Phil Kornbluth, Founder and President of Kornbluth Helium Consulting, presented a series of market update slides via a pre-recorded presentation and Q&A.
He said the Gazprom-Amur gas processing project will be the single biggest factor affecting helium markets in the next four years, and it will be a very low cost product (sub-$200mcf) until initial price reopens, as pricing was established pre-helium shortage 3.0 with inflation-based indexation.
Other major factors contributing to 4.0 shortages are the outage of BLM’s Crude Helium Enrichment Unit, planned maintenance in Qatar, natural gas from Algeria partially diverted from LNG production to undersea pipelines to Europe, depletion of feed gas for Darwin’s plant in Australia and fire at Haven KS gas processing plant. Contract prices will continue to experience significant increases driven by cost shocks from Qatar and ExxonMobil, and spot prices are likely to remain elevated.

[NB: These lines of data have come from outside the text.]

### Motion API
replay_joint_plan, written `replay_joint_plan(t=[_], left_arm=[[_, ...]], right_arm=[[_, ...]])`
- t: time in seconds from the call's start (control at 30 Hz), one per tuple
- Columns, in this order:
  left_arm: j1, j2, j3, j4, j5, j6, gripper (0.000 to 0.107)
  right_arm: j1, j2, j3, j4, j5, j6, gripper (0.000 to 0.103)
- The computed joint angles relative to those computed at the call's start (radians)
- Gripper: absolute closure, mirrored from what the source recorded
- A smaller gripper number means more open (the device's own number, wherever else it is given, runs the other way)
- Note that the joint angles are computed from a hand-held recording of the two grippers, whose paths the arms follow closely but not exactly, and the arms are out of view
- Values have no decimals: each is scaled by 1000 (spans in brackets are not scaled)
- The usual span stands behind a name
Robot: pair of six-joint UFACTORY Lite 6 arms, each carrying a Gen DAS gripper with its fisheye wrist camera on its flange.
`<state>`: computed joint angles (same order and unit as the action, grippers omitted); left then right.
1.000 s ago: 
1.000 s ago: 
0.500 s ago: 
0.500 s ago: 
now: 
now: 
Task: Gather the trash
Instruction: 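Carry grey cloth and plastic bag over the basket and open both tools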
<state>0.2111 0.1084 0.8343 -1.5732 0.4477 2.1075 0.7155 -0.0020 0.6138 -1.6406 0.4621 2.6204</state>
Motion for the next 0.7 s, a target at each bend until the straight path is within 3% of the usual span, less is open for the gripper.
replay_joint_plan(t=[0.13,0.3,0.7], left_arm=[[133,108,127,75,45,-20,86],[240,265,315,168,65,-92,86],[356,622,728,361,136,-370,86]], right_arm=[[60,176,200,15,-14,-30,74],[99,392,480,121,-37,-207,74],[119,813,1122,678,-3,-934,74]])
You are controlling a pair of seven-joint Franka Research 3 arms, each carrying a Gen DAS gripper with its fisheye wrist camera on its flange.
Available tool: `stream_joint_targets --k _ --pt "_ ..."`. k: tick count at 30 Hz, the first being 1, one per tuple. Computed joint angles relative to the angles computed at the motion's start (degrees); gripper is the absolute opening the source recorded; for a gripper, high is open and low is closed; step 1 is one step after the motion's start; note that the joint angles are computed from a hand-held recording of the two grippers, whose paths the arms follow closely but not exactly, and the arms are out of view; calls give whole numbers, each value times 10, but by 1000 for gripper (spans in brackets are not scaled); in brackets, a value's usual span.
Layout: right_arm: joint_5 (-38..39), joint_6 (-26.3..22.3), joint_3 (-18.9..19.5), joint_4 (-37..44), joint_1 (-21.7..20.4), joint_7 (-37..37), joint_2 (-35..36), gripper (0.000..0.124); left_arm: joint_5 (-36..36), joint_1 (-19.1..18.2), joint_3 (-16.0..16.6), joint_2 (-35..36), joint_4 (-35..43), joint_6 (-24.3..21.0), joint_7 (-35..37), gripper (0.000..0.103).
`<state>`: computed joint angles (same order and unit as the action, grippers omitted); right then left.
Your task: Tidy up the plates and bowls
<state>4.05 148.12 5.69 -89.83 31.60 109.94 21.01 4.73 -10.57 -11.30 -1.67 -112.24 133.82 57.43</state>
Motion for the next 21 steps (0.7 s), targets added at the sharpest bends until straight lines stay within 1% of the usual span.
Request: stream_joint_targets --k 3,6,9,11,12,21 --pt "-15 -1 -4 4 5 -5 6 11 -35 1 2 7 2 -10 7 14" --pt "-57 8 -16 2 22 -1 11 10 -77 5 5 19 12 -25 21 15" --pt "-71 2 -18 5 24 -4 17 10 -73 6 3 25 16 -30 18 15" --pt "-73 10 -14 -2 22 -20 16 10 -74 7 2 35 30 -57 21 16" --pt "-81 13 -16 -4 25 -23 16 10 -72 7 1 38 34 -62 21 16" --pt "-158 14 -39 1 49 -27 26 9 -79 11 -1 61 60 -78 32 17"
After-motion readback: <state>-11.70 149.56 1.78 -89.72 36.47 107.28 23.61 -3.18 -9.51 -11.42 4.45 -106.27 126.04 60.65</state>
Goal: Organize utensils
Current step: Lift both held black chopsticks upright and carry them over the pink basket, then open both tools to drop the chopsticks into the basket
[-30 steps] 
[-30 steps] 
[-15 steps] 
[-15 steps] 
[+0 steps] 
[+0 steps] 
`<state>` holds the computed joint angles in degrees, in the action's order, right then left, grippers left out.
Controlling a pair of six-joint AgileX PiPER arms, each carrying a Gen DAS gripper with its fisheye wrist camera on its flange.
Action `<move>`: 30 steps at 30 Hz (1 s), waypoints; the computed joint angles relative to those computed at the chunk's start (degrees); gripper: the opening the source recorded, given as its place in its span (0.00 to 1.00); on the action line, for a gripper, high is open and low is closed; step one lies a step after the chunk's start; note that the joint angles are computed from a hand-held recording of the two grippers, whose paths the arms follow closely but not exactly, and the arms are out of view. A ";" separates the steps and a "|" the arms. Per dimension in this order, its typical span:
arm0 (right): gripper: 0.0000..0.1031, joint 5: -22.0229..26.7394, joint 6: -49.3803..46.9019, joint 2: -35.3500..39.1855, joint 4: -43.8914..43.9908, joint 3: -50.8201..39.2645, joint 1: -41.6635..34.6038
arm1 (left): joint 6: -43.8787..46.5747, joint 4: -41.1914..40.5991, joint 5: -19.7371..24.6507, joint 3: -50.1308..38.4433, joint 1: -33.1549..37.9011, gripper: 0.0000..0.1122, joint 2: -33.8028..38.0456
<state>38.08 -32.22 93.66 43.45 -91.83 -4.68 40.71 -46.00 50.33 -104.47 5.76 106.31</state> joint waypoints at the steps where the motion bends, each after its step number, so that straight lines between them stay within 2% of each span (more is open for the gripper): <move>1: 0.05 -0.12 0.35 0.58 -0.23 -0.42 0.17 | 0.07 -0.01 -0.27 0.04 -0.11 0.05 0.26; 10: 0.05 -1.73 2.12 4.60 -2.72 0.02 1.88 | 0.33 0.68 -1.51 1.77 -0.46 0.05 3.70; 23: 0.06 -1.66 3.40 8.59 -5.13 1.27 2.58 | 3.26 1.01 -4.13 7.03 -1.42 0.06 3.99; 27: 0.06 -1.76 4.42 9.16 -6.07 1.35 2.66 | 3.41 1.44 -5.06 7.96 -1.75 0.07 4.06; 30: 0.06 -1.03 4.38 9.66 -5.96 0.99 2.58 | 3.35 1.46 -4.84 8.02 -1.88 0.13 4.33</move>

But he said modest demand growth of around 2-4% will be driven by construction of new water fabs, with electronics surpassing MRI as the leading application.
Reflecting on the divergent dynamics within the market, he said, “The worst of Helium 4.0 shortage should be behind us if BLM is able to maintain stable operations and 2023 may be a year of transition to ample supply but it depends on timing and magnitude of Amur’s production – the restart and ramp up is likely to be delayed.
“Prices should moderate when Amur supply enters the market, and supply should be plentiful in 2024 but it’s not a sure thing, given uncertainty about Ukraine and Russian sanctions.”